We further question the motivation when the ongoing task of blight removal and demolition of vacant homes in Trumbull County has been being handled successfully and efficiently through the Trumbull County Landbank and its contracted management agency, Trumbull Neighborhood Partnership.

The landbank, established largely due to foresight of Trumbull County Treasurer Sam Lamancusa, includes properties that have fallen into serious disrepair and that remain in arrears on property tax payments.

We reported just this week, in fact, that Trumbull Neighborhood Partnership, or TNP, demolished its milestone 300th home using grant funding. While most of these demolitions have occurred in the city of Warren, the landbank is pushing into other areas for blight removal, specifically now targeting 10 other areas in the county.

TNP has accomplished these demolition projects at a cost of about $8,000 per property (including cleanup and regrading) — which comes in about $1,000 less than the $9,000 statewide average for similar blight removal projects.

Additionally, it works to save and rehabilitate salvageable properties and has done this successfully with about 200 homes.

While it’s true some homes may fall into disrepair outside the auspices of the Trumbull County Landbank, the number of those properties pales in comparison.

Legal advice sought by Trumbull officials from DeWine’s office also dealt with issues like creating, hiring and maintaining COG employees, as well as questions about the legality of purchasing, leasing and otherwise providing facilities for this would-be entity.
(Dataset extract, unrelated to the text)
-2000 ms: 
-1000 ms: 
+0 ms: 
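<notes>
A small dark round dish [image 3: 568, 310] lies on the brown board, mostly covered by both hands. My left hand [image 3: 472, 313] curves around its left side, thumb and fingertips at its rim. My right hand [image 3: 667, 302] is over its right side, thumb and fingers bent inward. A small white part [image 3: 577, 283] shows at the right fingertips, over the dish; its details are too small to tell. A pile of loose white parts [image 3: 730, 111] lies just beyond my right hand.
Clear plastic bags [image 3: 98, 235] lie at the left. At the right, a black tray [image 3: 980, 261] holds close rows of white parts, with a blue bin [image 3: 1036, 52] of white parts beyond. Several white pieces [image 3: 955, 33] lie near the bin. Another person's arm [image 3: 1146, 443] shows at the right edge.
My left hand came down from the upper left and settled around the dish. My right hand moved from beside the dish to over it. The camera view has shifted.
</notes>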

These questions raise suspicions about the motivation behind the effort that could lead to new fees or taxes for funding purposes.

The purpose of any collaborative effort should always be to find new efficiencies, after all, not new ways to hire workers and spend money.

We hope the county’s plan to create a COG is an attempt to increase efficiencies in government and not an attempt to grow the power or control of any one department or public official.

We are pleased to see our elected officials have scheduled two public hearings in order to discuss the proposal with their constituents.

We urge strong attendance at this meeting, which will be an important opportunity for residents to ask questions and voice opinions on the possible Council of Governments creation.

The hearings are scheduled for 11 a.m. May 23 and 6:30 p.m. May 24 in the Trumbull County Commissioners hearing room, fifth floor of the county administration building, 160 High St. NW, Warren.

Posted Tuesday, May 16th, 2017 under Blight.